(ProPublica) The New York Police Department got an order kicking a family of four out of their Queens apartment by telling a judge it was a drug den, but the dealers had moved out seven months earlier.
A lawsuit to be filed in Brooklyn Federal Court on Tuesday details an egregious case of the NYPD’s use of the nuisance abatement law — a controversial tool in which cops are able to get a temporary order barring people from their homes without first giving them the opportunity to appear before a judge.
The bungled operation left Austria Bueno, 32, a housekeeper, crashing at a hotel and on a relative’s floor, beside her two sons and husband, for four nights, as they waited for their first court date.
“Everybody cried. Me, I was crying like a baby,” said Bueno. “I don’t deserve that. My kids don’t deserve that either.”
Her lawsuit, which cites the Daily News and ProPublica’s ongoing investigation into the NYPD’s misuse of the nuisance abatement law, seeks to have the legislation and its provision for secret lockout orders declared unconstitutional.
A new analysis by the Daily News has also found the number of cases filed by the NYPD has dropped substantially since the first investigation was published in February.
Bueno’s ordeal began before she even got to the Queensbridge Houses in Long Island City. Police say a confidential informant purchased crack at her future apartment twice in January 2015. A subsequent search turned up crack, weapons and $21,500.
Bueno and her family moved into the apartment months later, in August 2015.
On Dec. 11, a Friday, Bueno returned home after picking up her sons — ages 6 and 15 — from school to find a stack of legal papers and two neon-colored stickers taped to her door saying anyone who entered would be arrested. She was told to come to court the following Tuesday.
That night, the Bueno family slept at a hotel for $208. The following three nights, the family slept on the living room floor of her mother-in-law.
Bueno said she missed three days of work, resulting in a reduced paycheck. Her husband also missed work, and her youngest son was unable to attend school one day because he couldn’t retrieve a clean school uniform.
Bueno’s suit alleges that the NYPD did not even bother to contact New York City Housing Authority to find out if their targets still lived in the home they were asking a judge to close — despite filing the request 10 months after the search. The NYPD still claimed the apartment “is currently being operated, occupied and used illegally.”
A police spokesman declined to comment.
Bueno said she called 911 the night she was locked out, then went to the NYPD’s housing precinct stationhouse the following day, but was told both times she had to wait until her court date on Tuesday. She said she went to court a day early, but was told the same thing.
After her lawyer explained the situation at her first court date, Bueno was allowed back into her home. Rather than apologizing for the mistake and dropping the case, the NYPD’s attorney dragged it on for three months in an effort to get Bueno to sign asettlement waiving her right to sue, the lawsuit says. She refused.

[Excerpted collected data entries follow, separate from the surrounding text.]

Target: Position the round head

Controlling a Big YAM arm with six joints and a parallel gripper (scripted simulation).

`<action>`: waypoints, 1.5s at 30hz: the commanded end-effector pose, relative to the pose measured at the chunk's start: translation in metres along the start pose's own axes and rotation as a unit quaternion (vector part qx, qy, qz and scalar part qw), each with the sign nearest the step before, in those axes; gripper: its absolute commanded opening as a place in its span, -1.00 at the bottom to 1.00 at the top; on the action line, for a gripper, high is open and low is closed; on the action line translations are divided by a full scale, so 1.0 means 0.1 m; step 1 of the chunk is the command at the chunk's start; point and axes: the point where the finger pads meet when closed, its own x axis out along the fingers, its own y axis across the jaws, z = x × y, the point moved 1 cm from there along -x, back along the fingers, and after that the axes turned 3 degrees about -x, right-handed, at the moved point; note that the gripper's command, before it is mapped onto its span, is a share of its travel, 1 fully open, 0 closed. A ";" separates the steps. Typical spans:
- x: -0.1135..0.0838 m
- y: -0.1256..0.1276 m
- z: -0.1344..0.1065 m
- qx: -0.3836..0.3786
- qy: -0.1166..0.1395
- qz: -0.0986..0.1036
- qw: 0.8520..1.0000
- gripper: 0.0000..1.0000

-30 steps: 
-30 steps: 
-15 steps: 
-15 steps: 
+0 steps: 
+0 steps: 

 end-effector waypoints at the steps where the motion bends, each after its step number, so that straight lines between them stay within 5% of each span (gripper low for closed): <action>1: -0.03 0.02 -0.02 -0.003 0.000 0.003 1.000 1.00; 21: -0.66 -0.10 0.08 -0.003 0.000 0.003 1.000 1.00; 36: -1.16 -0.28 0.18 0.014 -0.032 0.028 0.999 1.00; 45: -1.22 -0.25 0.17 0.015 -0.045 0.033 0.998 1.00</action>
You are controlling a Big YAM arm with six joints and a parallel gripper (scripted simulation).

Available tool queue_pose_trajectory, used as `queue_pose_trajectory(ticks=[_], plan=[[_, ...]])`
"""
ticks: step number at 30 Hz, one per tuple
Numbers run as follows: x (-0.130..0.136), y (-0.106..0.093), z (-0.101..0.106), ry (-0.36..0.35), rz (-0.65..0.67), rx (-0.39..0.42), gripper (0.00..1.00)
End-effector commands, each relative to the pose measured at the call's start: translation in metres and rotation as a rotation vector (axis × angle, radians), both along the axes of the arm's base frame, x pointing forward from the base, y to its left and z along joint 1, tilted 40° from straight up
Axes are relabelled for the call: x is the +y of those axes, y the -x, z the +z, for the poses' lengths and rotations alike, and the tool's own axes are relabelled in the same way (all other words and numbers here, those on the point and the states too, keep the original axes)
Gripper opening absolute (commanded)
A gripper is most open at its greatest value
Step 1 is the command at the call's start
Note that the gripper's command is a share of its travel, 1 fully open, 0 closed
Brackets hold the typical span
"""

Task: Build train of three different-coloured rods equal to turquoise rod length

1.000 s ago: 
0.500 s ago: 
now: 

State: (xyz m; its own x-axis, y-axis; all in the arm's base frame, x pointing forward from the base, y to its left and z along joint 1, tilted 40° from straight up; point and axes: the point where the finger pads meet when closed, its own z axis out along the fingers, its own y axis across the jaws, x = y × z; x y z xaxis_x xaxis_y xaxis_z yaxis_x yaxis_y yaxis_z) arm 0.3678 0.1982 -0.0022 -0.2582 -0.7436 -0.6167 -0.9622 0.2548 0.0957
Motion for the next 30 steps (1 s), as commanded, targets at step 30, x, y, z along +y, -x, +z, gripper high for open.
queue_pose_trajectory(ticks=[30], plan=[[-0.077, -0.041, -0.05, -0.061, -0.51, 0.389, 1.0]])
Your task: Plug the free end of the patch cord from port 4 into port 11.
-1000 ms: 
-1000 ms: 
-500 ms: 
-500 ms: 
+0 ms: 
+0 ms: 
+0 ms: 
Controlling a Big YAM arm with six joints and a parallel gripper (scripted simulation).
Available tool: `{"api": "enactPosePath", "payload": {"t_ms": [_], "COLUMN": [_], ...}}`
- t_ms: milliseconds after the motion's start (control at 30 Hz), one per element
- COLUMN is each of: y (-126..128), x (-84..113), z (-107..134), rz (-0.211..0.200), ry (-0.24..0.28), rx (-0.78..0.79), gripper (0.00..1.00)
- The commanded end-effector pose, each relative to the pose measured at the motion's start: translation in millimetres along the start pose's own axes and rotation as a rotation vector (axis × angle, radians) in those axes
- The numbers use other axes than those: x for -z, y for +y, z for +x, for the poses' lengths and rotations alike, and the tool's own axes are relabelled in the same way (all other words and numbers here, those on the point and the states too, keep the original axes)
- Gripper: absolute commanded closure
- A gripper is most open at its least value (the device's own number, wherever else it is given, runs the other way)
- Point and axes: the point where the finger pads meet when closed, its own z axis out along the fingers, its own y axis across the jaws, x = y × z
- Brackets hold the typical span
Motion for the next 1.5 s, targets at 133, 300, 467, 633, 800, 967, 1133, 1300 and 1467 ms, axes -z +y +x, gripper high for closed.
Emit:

“When they have to do something like that they’re supposed to know one hundred percent that the person they’re still looking for is still living in the apartment,” Bueno said.
Her suit also seeks unspecified damages.
“We believe that this is an unlawful process,” Bueno’s attorney, Robert Sanderman of Queens Legal Services, said. “Literally people are being evicted and their life is being destroyed based on mere allegations that are hardly ever verified. “It just flies in the face of the Constitution.”
City Public Advocate Letitia James — who wrote a letter to city Corporation Counsel Zachary Carter slamming nuisance abatements following the Daily News’ coverage — was outraged by Bueno’s ordeal.
“It is disgraceful that the city is displacing people from their homes without due process,” James said.
In response to the Daily News and ProPublica’s investigation, Carter, said last month that his office would review its nuisance abatement procedures to ensure that secret lockout orders “would only be used in cases of appropriate urgency,” and would not apply to household members who haven’t been accused of a crime. (A spokesman for the Law Department declined to comment on suit.)
Bueno, who pays $792 per month for the two-bedroom apartment, says she’s ready to move out because people keep knocking on the door at odd hours — presumably hoping to score drugs.
“My son, my family — they’re very scared,” she said.
Meanwhile, the number of nuisance abatement actions filed by the NYPD has dropped significantly since the Daily News and ProPublica’s investigation.
The NYPD filed 28 nuisance abatement actions in state supreme courts between when the investigation was first published on Feb. 4 and April 11.
The NYPD filed 161 cases during the same time period in 2013, and 101 during the same time period in 2014.
The NYPD has filed just two nuisance abatement actions since March 25, when the Daily News published a follow-up that quoted two former attorneys in the NYPD’s civil enforcement unit, which handles such cases, saying the unit had no requirement or procedure to independently verify the claims it files in nuisance abatement actions, or to even check if anyone is still living in the house it is seeking to close.